<<<<
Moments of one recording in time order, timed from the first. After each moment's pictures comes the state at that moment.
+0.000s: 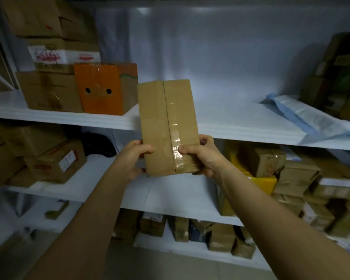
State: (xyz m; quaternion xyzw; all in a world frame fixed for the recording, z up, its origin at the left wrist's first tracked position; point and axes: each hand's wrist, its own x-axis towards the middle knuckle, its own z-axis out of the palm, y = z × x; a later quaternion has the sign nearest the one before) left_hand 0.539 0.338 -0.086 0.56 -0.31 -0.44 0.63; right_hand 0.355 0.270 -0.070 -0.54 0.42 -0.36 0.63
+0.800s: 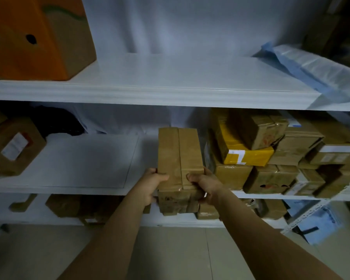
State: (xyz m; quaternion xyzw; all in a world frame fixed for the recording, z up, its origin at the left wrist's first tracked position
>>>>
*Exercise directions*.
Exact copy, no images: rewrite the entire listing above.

*Your response*.
Moments of one recording in time order, timed from the first. After each moment's pictures comes the state at that moment.
+0.000s: 
State: (xyz m; quaternion xyzw; all in a world frame fixed for the recording, z up, its origin at the left wrist's first tracked position; point and axes: each hand's wrist, its own x-axis towards the middle knuckle, its own z-axis out of the palm, y = z × x; a later quaternion has the sign nearest the one before) left_hand 0.539 0.338 -0.086 0.56 -0.31 -0.44 0.63; right_hand 0.355 0.270 -0.070 -0.54 0.42 -0.36 0.63
+0.800s: 
State: (xyz m; quaternion xyzw; all in a world frame fixed for the recording, z up, its origin at the left wrist's first tracked position

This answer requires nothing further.